WORK REQUEST: All that is needed is each line of the entries holding the word "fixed", copied as it stands.

DATA RECORDS:
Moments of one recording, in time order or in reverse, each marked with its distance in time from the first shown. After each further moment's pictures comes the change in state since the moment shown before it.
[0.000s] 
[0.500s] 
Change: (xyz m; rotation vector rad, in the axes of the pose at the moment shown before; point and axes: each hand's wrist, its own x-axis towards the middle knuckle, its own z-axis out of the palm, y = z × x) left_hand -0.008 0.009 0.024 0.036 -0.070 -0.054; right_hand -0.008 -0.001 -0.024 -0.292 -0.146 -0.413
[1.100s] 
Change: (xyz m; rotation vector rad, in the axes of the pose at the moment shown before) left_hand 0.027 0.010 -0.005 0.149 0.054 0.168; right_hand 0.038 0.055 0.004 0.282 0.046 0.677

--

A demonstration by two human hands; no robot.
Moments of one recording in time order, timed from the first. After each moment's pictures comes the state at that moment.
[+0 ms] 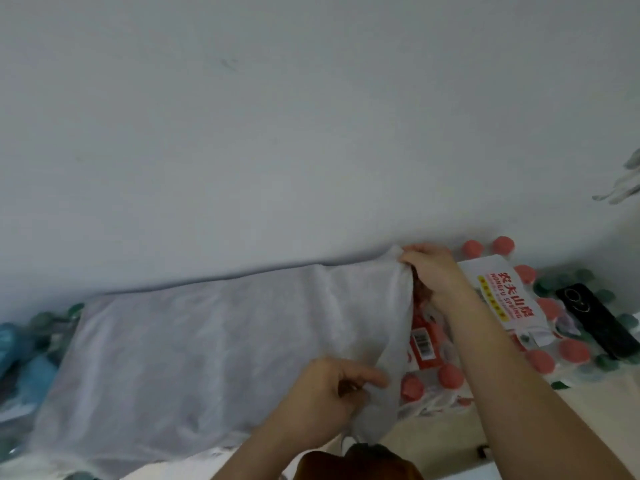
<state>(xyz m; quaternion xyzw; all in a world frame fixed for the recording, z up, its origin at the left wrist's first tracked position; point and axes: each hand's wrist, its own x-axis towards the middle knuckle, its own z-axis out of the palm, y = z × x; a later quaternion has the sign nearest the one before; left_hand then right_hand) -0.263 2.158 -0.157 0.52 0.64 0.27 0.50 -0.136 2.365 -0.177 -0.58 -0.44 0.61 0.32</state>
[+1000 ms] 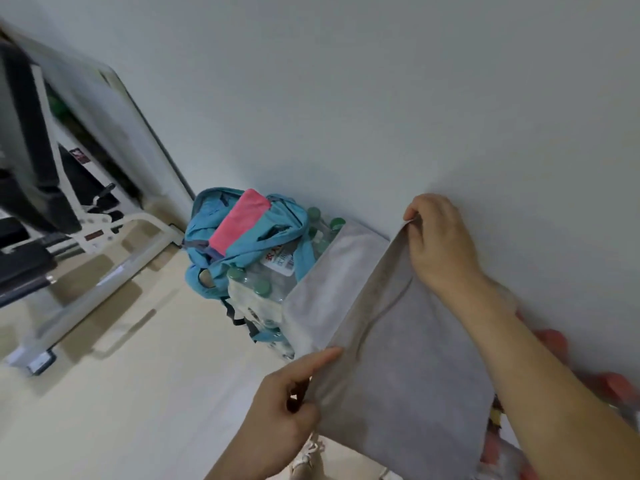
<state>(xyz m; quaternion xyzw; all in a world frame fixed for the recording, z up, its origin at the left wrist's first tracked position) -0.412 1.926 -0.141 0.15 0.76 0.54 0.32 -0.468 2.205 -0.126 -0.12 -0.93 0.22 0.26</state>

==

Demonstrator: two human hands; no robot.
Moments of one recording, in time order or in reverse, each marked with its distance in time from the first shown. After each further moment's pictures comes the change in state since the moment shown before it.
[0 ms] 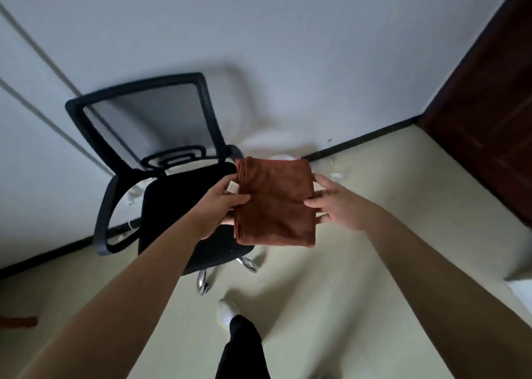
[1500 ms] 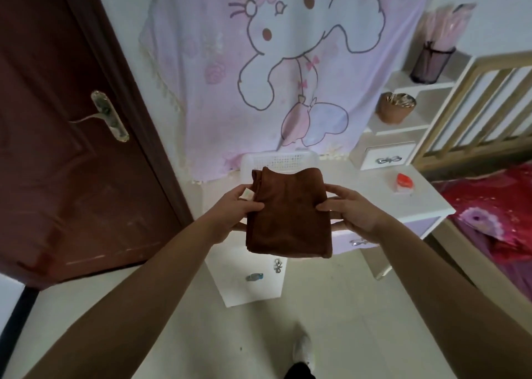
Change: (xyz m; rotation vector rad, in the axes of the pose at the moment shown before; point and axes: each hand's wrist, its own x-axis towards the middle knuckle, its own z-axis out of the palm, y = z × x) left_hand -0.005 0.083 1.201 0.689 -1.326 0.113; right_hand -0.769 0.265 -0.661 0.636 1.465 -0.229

WRITTEN REPLY:
<state>(xyz m; quaternion xyzw; all in a world frame fixed for the recording, z up, its origin at the left wrist's first tracked position; point and axes: each hand's wrist, its own x-axis towards the middle knuckle, its own z-axis out of the palm, y = z × x; a later quaternion has the sign nearest the one before; left_hand then right_hand) -0.263 2.158 -0.157 0.52 0.64 0.27 0.50 -0.136 2.365 -0.177 -0.58 -0.44 0.61 0.32</state>
<state>(xyz m; quaternion xyzw; all in a world frame fixed for the recording, z up, its origin at the left wrist's first tracked position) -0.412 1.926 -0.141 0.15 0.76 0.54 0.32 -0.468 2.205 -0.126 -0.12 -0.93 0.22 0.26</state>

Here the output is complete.